*Work required*.
Once every line holding "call" in the listing below has been found, give their number and nothing more.

*Dataset excerpt*.
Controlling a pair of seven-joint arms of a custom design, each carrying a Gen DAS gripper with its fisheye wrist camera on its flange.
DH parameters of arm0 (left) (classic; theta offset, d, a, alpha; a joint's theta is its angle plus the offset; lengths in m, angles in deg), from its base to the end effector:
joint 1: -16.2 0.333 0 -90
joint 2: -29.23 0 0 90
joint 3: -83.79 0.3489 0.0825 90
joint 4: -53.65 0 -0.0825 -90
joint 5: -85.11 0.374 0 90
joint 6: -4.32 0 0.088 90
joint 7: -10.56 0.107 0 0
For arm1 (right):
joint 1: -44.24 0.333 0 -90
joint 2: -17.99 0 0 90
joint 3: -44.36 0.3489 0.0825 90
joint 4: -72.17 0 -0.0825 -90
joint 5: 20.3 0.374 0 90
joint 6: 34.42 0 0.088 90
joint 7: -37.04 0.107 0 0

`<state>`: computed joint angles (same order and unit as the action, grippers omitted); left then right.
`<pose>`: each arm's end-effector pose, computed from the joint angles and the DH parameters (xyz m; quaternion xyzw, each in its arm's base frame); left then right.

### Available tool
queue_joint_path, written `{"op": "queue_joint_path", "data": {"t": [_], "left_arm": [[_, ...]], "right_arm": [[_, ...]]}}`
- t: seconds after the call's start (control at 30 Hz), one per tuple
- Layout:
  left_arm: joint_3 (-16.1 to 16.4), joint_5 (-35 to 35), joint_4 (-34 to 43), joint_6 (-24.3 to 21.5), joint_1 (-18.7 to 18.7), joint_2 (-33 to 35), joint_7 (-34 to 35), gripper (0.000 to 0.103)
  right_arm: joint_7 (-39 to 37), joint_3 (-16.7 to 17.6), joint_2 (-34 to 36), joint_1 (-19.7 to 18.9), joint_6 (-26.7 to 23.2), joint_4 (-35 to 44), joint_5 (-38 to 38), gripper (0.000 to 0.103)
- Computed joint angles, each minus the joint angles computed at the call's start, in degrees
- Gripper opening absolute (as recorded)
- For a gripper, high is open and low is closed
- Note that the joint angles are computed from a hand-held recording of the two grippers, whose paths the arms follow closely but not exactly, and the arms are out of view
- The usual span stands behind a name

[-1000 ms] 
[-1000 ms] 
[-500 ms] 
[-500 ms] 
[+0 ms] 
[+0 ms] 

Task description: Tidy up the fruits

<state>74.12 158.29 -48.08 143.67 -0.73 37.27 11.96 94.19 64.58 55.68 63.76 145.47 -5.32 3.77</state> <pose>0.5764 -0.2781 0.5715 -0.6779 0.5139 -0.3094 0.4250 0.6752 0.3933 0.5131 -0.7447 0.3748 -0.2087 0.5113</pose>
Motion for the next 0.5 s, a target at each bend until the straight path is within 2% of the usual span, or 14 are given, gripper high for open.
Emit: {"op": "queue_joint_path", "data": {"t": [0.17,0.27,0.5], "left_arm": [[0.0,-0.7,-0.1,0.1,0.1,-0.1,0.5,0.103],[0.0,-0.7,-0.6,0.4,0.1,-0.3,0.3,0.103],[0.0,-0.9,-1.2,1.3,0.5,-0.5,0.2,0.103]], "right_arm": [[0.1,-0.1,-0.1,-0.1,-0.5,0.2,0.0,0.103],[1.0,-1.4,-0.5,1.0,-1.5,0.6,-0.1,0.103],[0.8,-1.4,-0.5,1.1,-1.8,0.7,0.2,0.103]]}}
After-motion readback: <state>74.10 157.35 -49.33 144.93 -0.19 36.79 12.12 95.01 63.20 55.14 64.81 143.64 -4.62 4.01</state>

*Response to this exercise*.
2